Terminology of label encoding and MultiCategoryList

StatisticDean · March 6, 2019, 1:52pm

I have an interrogation about some terminology in machine learning(that translates to how to interpret the code in fastai source).
When you deal with MultiClass Classification problems, you often perform a One Hot Encoding of your classes. That means that you make an array, with one row for each entry and one column for each class, and put 1 in a case if the corresponding row has the corresponding class and 0 everywhere else.

In the Multi Label Classification case, you can have one entry with multiple label (or no label), you can adapt the previously described encoding, and you get an array with only 0 and 1, with for each entry a 1 for each label associated to the entry and 0 everywhere else.

I’ve seen some people call that OneHotEncoding, MultiHotEncoding, or more original names. What is the standard terminology in the ML field(Or at least the one used in fastai)?

Specifically, in the MultiCategoryList, there is an argument one_hot that can be passed to tell that the items have already been encoded. Does it include the multilabel case?

sgugger · March 6, 2019, 2:15pm

Note that MultiCategoryList is for a multilabel problem, CategoryList is for single label (both handle 2 or more classes). By default MultiCategoryList expects target in the form of lists of tags and will perform the one-hot encoding for you (like in the planet dataset), but if you have your labels already one-hot encoded, then you can pass one_hot = True to tell the library it doesn’t need to do the one-hot encoding.

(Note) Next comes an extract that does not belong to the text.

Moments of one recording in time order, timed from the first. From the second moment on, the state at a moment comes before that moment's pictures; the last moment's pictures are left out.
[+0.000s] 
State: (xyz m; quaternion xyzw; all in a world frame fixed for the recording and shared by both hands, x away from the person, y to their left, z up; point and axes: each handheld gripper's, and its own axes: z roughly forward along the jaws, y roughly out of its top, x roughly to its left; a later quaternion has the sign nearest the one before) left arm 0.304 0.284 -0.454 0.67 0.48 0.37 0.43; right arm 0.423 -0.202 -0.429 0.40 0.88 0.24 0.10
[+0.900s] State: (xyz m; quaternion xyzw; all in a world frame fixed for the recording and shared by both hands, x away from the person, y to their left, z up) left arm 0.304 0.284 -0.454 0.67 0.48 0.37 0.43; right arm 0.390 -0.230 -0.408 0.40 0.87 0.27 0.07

StatisticDean · March 6, 2019, 2:23pm

Thanks for your answer. Two more questions :

CategoryList doesn’t have a one_hot argument, is it because fastai will look at the data by itself to determine whether or not the data is already encoded?
Regarding the terminology again, wikipedia’s definition of one hot is " one-hot is a group of bits among which the legal combinations of values are only those with a single high (1) bit and all the others low (0)". In that regard the encoding we perform in the multi label encoding doesn’t give us a one hot array. Is the choice of one_hot as argument name in the multi label case coming from a convenience point of view(Most people are familiar with One Hot Encoding in the multiclass case), or is it your official way to name that encoding in the fastai community.

sgugger · March 6, 2019, 2:29pm

CategoryList won’t work with one-hot encoded targets as the loss function in PyTorch (nn.CrossEntropy() or F.cross_entropy) doesn’t expect one-hot encoded targets (and it’s a loss of memory if you have a lot of categories)

Conversely, you need one-hot encoded labels for multiclass problem because the loss function requires you to provide them that way. It seems stupid to limit the name one-hot encoding to single-label problems as it’s really doing the same thing, and I can’t speak for the community as a whole, but when Jeremy or I say one-hot encoding, we mean putting 0s and 1s with 1s to indicate the target(s), be it a single-label or a multi-label problem.

StatisticDean · March 6, 2019, 2:35pm

Ok, this makes sense. I don’t mind the terminology as long as it is clear (It was not clear to me before I made this post, but now it is ).